Agent Generator Tutor Skill
Interactive teaching agent for the goal-seeking agent generator and eval system.
What This Skill Does
Loads the GeneratorTeacher from src/amplihack/agents/teaching/generator_teacher.py
and guides users through a structured 14-lesson curriculum with exercises and quizzes.
Curriculum (14 Lessons)
| Lesson | Title | Topics | | ------ | --------------------------------------- | -------------------------------------------- | | L01 | Introduction to Goal-Seeking Agents | Architecture, GoalSeekingAgent interface | | L02 | Your First Agent (CLI Basics) | Prompt files, CLI invocation, pipeline | | L03 | SDK Selection Guide | Copilot, Claude, Microsoft, Mini SDKs | | L04 | Multi-Agent Architecture | Coordinators, sub-agents, shared memory | | L05 | Agent Spawning | Dynamic sub-agent creation at runtime | | L06 | Running Evaluations | Progressive test suite, SDK eval loop | | L07 | Understanding Eval Levels L1-L12 | Core (L1-L6) and advanced (L7-L12) levels | | L08 | Self-Improvement Loop | EVAL-ANALYZE-RESEARCH-IMPROVE-RE-EVAL-DECIDE | | L09 | Security Domain Agents | Domain-specific agents and eval | | L10 | Custom Eval Levels | TestLevel, TestArticle, TestQuestion | | L11 | Retrieval Architecture | Simple, entity, concept, tiered strategies | | L12 | Intent Classification and Math Code Gen | Nine intent types, safe arithmetic | | L13 | Patch Proposer and Reviewer Voting | Automated code patches, 3-perspective review | | L14 | Memory Export/Import | Snapshots, cross-session persistence |
How to Use
Start the Tutorial
from amplihack.agents.teaching.generator_teacher import GeneratorTeacher
teacher = GeneratorTeacher()
# See what lesson is next
next_lesson = teacher.get_next_lesson()
print(f"Start with: {next_lesson.title}")
Teach a Lesson
content = teacher.teach_lesson("L01")
print(content) # Full lesson with exercises and quiz questions
Check an Exercise
feedback = teacher.check_exercise("L01", "E01-01", "your answer here")

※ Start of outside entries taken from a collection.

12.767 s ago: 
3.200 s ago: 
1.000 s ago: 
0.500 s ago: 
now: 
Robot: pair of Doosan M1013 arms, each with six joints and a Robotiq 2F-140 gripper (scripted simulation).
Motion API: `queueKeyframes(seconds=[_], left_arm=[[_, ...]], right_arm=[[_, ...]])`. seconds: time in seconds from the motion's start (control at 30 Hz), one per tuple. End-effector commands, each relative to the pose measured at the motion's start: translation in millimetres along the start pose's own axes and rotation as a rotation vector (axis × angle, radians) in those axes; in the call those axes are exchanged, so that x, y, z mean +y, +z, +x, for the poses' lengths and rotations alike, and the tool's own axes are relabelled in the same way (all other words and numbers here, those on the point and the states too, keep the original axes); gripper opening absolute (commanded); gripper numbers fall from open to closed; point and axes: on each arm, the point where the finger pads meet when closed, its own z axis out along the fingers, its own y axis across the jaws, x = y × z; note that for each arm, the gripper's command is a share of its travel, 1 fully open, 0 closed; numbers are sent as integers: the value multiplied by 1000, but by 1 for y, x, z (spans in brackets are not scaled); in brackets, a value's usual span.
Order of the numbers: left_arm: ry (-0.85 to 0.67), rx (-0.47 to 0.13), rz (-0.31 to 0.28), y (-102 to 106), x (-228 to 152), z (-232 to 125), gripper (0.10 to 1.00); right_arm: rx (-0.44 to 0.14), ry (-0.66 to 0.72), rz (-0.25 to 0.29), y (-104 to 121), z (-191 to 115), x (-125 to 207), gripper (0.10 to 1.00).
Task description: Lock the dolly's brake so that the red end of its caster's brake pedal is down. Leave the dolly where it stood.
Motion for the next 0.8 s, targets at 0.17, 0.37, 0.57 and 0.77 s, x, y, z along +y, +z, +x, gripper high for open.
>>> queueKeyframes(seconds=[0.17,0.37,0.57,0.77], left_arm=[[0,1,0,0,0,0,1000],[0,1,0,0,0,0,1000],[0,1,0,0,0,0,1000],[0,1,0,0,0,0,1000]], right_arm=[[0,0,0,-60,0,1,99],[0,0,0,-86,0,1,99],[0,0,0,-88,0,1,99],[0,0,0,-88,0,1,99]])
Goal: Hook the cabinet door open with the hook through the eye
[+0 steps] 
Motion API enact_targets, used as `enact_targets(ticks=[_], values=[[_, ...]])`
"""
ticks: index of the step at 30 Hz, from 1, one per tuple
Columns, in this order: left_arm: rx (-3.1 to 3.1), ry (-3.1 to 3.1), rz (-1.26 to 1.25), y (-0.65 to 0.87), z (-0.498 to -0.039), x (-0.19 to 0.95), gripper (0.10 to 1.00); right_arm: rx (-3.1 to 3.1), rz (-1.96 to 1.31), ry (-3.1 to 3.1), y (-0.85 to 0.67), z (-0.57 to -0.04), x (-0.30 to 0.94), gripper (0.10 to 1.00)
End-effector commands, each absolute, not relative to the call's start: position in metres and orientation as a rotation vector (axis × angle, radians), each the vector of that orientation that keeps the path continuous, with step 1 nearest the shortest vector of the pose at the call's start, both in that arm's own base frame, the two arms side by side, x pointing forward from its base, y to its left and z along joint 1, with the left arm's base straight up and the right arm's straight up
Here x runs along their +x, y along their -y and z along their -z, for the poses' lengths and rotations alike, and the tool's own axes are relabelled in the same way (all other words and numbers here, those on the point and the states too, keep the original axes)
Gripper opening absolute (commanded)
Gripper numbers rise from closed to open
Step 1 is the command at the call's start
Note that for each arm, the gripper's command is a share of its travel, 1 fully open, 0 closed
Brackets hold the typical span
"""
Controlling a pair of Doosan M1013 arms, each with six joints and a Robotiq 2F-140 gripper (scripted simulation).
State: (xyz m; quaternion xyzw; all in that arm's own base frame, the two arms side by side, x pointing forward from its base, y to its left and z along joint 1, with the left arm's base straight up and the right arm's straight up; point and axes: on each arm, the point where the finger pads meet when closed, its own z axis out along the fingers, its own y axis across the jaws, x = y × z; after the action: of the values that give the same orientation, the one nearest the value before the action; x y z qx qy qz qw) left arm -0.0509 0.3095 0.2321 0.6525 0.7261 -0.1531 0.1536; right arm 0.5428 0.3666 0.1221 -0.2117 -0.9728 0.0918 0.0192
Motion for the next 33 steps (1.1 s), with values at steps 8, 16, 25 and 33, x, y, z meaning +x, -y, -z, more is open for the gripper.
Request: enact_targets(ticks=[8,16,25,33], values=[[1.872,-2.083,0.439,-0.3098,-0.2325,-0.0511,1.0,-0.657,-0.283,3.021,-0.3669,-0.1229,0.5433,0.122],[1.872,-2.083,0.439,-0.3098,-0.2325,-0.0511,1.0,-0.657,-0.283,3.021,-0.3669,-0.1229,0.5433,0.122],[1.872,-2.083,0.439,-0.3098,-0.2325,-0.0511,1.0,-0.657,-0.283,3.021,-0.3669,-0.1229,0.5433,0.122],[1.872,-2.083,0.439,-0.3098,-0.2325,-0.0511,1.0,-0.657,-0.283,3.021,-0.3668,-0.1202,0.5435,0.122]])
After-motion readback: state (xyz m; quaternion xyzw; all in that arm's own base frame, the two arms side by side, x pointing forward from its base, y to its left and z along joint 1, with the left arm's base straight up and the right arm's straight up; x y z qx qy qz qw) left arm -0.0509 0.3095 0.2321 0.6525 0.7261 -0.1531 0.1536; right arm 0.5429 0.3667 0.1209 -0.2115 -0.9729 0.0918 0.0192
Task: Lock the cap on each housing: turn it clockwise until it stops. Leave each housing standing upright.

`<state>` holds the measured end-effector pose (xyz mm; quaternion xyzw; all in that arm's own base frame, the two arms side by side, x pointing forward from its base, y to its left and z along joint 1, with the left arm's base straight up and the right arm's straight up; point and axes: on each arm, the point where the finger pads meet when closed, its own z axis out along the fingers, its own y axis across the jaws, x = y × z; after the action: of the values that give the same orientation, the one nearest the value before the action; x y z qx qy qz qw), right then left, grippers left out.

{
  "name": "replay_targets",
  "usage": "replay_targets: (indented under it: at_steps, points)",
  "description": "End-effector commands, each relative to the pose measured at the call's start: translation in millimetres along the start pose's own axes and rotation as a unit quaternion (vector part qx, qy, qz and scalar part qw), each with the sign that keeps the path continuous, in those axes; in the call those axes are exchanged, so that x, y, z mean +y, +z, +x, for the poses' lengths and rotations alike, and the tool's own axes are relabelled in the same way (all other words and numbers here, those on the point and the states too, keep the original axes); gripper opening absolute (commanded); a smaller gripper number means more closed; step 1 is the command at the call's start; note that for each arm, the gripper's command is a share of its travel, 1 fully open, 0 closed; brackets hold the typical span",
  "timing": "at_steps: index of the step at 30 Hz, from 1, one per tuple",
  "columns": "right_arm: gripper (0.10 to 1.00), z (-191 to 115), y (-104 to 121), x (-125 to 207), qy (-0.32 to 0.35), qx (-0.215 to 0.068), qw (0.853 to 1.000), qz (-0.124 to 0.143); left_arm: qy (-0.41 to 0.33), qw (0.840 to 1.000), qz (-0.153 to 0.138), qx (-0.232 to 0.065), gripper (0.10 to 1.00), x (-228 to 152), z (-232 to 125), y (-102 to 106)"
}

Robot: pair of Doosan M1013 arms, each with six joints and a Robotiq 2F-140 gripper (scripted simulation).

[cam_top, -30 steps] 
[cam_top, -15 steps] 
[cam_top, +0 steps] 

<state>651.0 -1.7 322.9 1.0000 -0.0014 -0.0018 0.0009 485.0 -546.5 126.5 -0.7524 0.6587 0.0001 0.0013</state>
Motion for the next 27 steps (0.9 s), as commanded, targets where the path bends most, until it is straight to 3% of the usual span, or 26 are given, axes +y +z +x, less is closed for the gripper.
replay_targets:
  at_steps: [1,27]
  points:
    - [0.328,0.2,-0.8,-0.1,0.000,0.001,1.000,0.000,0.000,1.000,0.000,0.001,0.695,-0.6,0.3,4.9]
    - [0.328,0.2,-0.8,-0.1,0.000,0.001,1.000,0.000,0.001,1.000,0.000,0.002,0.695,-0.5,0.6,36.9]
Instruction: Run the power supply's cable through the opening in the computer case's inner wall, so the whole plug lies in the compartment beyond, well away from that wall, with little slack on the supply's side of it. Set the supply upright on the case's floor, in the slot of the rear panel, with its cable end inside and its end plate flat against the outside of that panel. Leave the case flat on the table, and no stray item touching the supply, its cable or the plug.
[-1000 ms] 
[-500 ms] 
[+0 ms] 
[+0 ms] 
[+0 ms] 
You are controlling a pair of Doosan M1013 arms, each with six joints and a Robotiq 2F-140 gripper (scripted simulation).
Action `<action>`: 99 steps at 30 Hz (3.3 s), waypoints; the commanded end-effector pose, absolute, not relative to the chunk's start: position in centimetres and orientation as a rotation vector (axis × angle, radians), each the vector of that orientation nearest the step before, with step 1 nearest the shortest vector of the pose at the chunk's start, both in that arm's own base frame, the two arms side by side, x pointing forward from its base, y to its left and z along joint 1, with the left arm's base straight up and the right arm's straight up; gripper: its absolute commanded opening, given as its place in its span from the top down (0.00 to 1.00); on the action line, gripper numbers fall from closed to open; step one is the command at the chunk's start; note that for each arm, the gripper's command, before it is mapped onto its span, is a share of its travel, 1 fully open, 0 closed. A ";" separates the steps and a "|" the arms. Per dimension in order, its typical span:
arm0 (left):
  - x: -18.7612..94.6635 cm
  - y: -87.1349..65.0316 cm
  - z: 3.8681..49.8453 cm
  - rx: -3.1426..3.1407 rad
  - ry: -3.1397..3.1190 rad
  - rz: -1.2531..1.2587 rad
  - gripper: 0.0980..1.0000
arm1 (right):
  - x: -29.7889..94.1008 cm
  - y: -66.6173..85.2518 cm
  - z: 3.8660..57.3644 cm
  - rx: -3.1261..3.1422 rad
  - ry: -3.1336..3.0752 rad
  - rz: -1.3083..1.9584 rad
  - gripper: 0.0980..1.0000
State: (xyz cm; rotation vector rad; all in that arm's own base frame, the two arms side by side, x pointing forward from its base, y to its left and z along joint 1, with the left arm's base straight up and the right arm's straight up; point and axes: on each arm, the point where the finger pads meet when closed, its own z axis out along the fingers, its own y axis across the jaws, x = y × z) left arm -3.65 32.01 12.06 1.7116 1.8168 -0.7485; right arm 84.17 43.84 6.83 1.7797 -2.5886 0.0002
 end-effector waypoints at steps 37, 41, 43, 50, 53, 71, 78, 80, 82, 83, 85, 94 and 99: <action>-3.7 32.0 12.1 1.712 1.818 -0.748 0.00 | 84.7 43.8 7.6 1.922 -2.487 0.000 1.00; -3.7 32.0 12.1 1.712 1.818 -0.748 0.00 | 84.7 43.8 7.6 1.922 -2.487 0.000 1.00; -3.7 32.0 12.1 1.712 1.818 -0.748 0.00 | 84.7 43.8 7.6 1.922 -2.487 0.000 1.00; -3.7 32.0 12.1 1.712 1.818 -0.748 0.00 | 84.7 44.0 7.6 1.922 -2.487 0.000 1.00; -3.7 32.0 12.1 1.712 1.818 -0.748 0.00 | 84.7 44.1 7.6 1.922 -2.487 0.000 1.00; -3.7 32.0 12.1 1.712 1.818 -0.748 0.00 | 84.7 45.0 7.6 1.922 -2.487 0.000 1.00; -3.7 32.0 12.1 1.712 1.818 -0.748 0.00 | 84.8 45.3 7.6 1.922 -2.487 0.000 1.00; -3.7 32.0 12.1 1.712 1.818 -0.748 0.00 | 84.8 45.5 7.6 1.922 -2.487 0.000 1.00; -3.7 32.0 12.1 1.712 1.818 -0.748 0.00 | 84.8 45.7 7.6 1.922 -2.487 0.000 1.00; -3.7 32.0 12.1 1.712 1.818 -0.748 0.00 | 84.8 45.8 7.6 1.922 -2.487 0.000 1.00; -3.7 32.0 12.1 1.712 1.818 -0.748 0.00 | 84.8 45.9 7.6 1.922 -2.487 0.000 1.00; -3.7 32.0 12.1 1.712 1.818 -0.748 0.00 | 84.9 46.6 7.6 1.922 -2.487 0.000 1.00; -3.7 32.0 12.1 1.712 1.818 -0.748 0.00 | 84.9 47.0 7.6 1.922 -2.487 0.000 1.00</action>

print(feedback) # PASS or NOT YET with hints
Run a Quiz
# Self-grading mode (see correct answers)
result = teacher.run_quiz("L01")
# Provide answers for grading
result = teacher.run_quiz("L01", answers=["PromptAnalyzer", "Explains stored knowledge", "False"])
print(f"Score: {result.quiz_score:.0%}, Passed: {result.passed}")
Check Progress
report = teacher.get_progress_report()
print(report) # Shows completed/locked/available lessons
Validate Curriculum Integrity
validation = teacher.validate_tutorial()
print(f"Valid: {validation['valid']}, Issues: {validation['issues']}")
Prerequisites
Each lesson has prerequisites that must be completed first. The curriculum follows a dependency graph ensuring foundational concepts are learned before advanced topics.
Exercise Validators
The teaching agent includes 15 specialized validators that check user answers for correctness. Exercises without explicit validators use a fallback that checks for key phrases from the expected output.